Practical Implications and Security Landscape
INFUSION exposes training data interpretability as a double-edged sword: adversaries can generate attacks that are visually or semantically imperceptible, potentially evading common defenses (perplexity filtering, toxicity classifiers, etc.). Because injected behaviors need not be explicit, detection by standard anomaly detection or content-based filters is significantly more challenging. Moreover, transferability across architectures means that open-weight models represent a novel risk—adversaries can compute perturbations on public architectures and datasets that propagate to proprietary systems trained on similar corpora.

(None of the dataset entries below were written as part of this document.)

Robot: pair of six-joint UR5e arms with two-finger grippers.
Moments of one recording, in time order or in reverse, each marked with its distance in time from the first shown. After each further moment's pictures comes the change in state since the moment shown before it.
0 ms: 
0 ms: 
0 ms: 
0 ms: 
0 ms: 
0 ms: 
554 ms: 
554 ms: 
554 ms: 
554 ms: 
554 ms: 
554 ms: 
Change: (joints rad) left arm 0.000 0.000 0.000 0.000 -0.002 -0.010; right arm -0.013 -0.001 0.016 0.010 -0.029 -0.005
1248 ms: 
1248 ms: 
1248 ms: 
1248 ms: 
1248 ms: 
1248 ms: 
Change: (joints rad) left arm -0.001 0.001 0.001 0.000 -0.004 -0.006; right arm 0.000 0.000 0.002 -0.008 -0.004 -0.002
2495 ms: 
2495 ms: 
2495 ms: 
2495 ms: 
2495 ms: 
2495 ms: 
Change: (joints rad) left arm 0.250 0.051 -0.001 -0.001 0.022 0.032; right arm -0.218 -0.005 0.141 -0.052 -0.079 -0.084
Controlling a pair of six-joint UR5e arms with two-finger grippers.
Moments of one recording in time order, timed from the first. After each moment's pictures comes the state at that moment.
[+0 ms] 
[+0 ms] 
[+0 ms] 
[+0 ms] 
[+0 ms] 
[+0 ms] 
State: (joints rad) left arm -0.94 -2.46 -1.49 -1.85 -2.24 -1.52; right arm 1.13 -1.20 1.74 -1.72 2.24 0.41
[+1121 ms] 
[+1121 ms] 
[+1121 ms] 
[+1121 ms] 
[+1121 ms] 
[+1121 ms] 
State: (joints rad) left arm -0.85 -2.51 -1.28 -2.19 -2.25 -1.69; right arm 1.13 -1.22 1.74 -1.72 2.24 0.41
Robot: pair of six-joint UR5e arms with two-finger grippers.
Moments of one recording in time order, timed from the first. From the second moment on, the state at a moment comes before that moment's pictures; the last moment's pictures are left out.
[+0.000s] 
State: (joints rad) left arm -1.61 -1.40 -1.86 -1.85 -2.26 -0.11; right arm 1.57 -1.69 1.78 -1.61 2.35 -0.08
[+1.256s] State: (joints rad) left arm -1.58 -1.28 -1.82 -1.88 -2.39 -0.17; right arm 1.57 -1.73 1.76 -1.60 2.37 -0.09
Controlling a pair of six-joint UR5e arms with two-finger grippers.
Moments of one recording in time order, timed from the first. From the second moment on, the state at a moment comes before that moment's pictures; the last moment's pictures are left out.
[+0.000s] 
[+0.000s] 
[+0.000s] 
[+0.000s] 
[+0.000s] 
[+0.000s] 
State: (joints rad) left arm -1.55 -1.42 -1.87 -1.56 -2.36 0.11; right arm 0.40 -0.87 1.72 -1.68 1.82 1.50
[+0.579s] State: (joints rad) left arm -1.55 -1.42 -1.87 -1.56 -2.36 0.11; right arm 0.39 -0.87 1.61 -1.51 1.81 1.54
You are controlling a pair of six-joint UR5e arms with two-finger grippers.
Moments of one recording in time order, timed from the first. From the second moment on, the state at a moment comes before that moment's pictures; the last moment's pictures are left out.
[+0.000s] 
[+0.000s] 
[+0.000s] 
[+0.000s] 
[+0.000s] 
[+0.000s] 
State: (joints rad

Potential defenses include influence-based anomaly detection, data provenance tracking, and dispersion-regularized training to avoid concentration of behavioral leverage in small document subsets. Extending INFUSION to model the full training pipeline—including fine-tuning and RLHF—could dramatically enhance attack persistence, posing severe risks for frontier or production-scale models.
Limitations and Future Directions
The efficacy of INFUSION is currently strongest in vision tasks with continuous optimization and precise influence estimation; its impact on transformers and LLMs is measurable but less decisive, with probability nudges rather than rank or prediction flips. The dependency on white-box access to a proxy model and substantial computational resources constrains immediate misuse, but as influence functions and optimization scale, the practicality of such attacks may increase.
Fragility to retraining duration and limited robustness of perturbations across full pretraining cycles pose significant open questions. Key future directions include improving influence approximations, scaling attacks to frontier models, and investigating attack persistence through post-training and alignment procedures.
Conclusion
INFUSION demonstrates that minimal, influence-guided perturbations to training documents can systematically affect model behavior, sometimes even without explicit examples of the target behavior. While the attack reliably shifts model outputs in vision settings and amplifies latent behaviors in transformers and LLMs, its impact attenuates with scale and confidence. The dual-use nature of influence functions, underlying both interpretability and vulnerability, calls for renewed attention to the provenance and monitoring of training data as foundational components in securing modern ML pipelines.